> [What you need to do]
Leave the images aside and repeat the whole listing exactly.

Top of Source data

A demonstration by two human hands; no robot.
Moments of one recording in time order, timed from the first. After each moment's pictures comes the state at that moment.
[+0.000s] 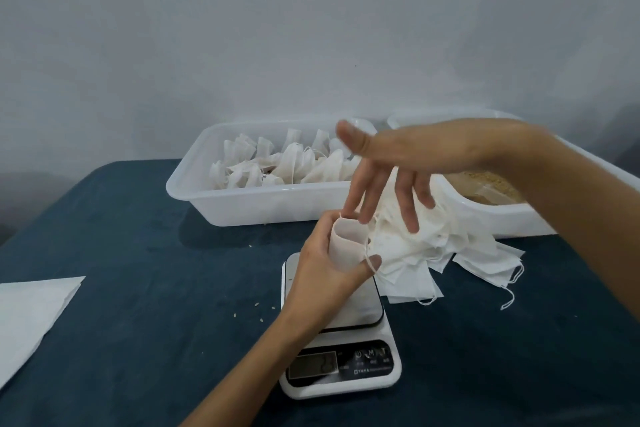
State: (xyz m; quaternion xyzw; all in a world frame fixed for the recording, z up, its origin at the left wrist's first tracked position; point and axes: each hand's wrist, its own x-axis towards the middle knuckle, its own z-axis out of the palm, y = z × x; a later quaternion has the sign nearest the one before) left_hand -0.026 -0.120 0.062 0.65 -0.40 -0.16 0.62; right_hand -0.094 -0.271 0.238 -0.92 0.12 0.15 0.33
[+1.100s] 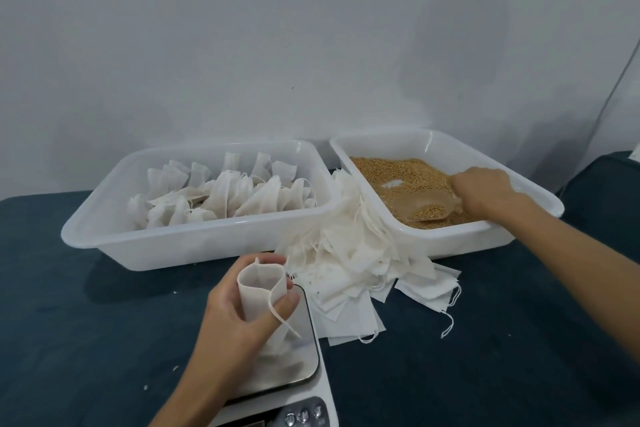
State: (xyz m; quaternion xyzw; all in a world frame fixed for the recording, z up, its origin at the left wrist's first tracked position) left_hand -0.020 -0.114 0.066 0.61 -0.38 -0.20 0.67; right_hand -0.183 -0.517 0.121 -0.86 0.44 0.08 -0.26
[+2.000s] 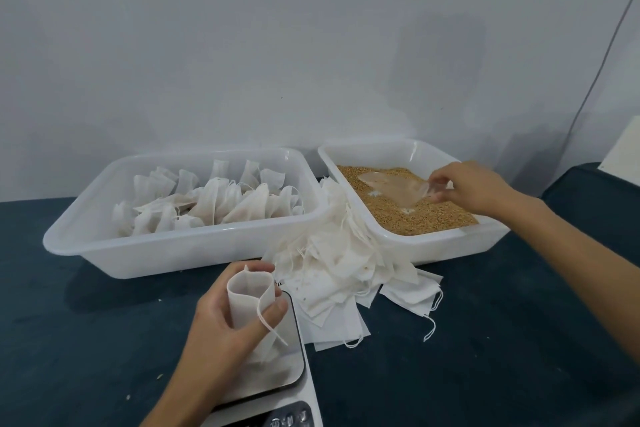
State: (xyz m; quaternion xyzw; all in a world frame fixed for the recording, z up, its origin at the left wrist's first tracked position) left_hand -0.019 -0.116 0.060 0.61 -0.40 -0.19 0.66; right_hand -0.203 -0.499 0.158 -0.93 0.34 -0.10 0.00
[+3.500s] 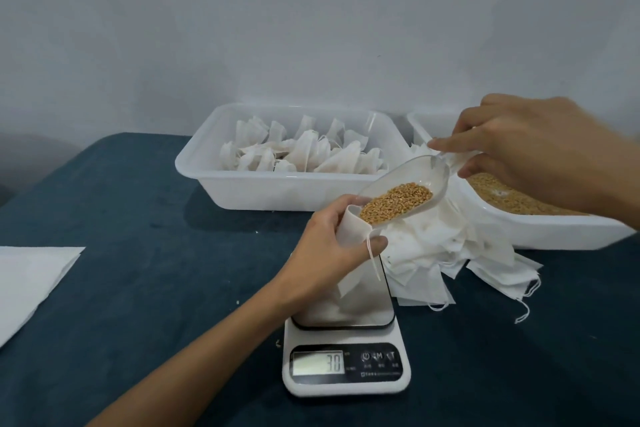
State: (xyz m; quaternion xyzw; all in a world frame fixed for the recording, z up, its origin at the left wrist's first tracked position) left_hand 0.006 -0.125 0.066 0.61 -0.42 -0.24 0.62; right_hand -0.143 -0.326 0.219 -0.96 0.04 -0.14 -0.23
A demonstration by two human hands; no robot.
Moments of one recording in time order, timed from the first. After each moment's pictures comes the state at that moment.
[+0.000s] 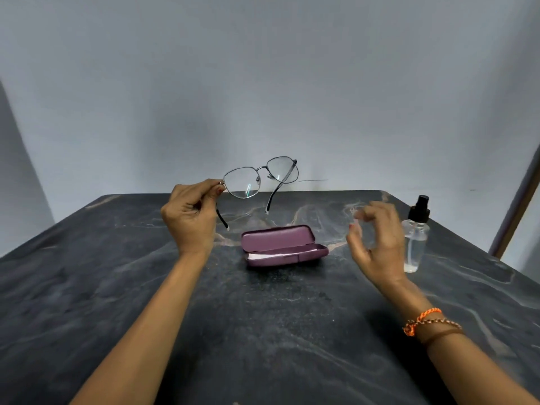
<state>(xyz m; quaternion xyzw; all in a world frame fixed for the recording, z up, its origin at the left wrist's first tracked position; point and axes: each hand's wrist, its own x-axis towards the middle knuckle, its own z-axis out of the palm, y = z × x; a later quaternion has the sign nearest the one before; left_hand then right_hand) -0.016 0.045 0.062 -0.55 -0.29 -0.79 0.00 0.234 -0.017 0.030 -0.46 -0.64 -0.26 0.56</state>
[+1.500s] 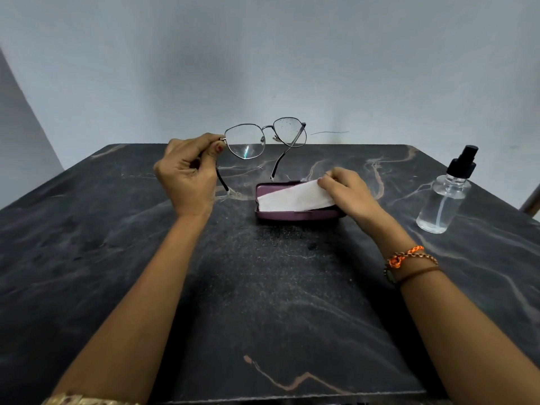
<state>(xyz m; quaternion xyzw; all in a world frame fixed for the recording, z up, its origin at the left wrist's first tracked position) -0.030 0.042 0.046 -0.56 -0.32 -0.76 0.00 0.190 0.031 0.033 -0.61 -0.63 0.19 0.44</state>
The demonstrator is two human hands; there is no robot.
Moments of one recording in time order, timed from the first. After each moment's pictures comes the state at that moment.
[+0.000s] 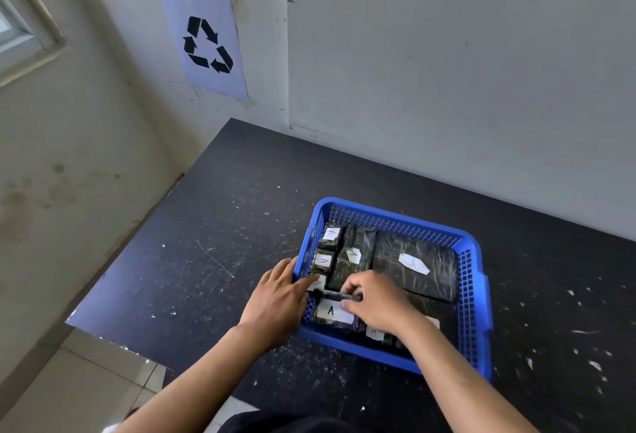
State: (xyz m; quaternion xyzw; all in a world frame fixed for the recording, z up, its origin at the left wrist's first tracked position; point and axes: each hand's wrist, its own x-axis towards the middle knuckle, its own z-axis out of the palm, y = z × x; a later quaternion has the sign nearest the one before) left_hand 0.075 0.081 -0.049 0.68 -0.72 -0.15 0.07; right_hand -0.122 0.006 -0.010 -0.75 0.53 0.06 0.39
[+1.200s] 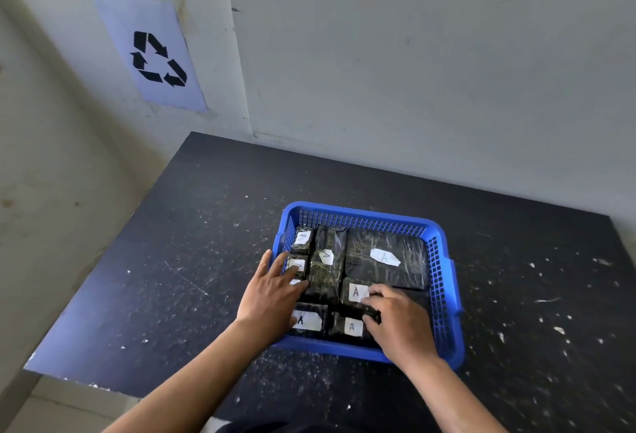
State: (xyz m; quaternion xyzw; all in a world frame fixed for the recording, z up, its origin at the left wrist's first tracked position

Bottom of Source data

> [Answer for the task]
A demonstration by two human hands; no robot.
Moments of one recording in time order, timed from the first. After each moment's pictures comes the state at that moment.
[+0.000s] 
State: (xyz m; quaternion xyzw; all in a world frame fixed for the recording, z up, its origin at the left wrist's first tracked position; point and axes: each hand's wrist, its own x-axis towards the middle knuckle, its own z-axis out of the palm, y = z × x; a later quaternion has the sign nearest the one before) left_hand -0.026 -0.120 0.062 0.65 -0.40 -0.16 0.62; right_hand -0.094 -0.271 0.238 -0.92 0.12 0.15 0.33
[+1.100s] 
State: (xyz m; quaternion xyzw; all in a world frame fixed for the recording, z up, its origin at the left wrist's first tracked position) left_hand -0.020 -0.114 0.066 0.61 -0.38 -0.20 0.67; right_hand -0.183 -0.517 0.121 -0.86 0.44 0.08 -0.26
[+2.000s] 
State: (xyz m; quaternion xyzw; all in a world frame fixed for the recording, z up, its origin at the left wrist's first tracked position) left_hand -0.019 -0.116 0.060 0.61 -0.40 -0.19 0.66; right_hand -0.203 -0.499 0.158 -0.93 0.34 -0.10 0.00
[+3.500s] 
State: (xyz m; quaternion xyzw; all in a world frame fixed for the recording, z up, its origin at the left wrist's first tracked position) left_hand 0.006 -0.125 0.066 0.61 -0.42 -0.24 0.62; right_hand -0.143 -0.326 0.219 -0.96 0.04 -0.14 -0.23
A demonstration by two human hands; no robot.
Moments of one recording in time order, timed from the first. After each moment's pictures comes the state at that moment.
[+0.000s] 
<state>(xyz m; quaternion xyzw; all in a world frame fixed for the recording, z up, its origin at the left wrist's first tracked position; point and axes: each hand's wrist, its own x-axis towards the middle knuckle, its own z-axis out of the palm, y = z × x; a later quaternion has the sign nearest the one before; left_hand then right_hand) -0.016 0.045 0.062 -0.55 -0.29 -0.79 0.00 0.234 -0.017 0.030 -0.46 -0.64 -0.26 0.56</state>
[+1.500s] 
<state>(xyz m; quaternion xyzw; all in a world frame fixed for the recording, z up, its origin at the left wrist's first tracked position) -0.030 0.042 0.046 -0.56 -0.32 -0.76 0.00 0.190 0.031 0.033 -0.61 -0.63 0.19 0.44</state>
The demonstrator is two human hands; there is no robot.
Moments of one recording in time order, timed from the first. After each moment's pictures comes the state at that moment.
[+0.000s] 
State: (xyz m; quaternion xyzw; all in a world frame fixed for the recording, z up, its origin at the left wrist's first tracked position; point and axes: each hand's wrist, its own x-axis towards the middle knuckle, its own z-axis out of the palm, y = z × x; a later quaternion has the sign nearest the one before) left_hand 0.075 0.081 -0.049 0.68 -0.72 -0.15 0.07; right_hand -0.122 0.006 -0.010 -0.75 0.53 0.06 0.39
[+1.200s] 
State: (xyz m; quaternion xyzw; all in a world frame fixed for the recording, z up, its origin at the left wrist's first tracked position

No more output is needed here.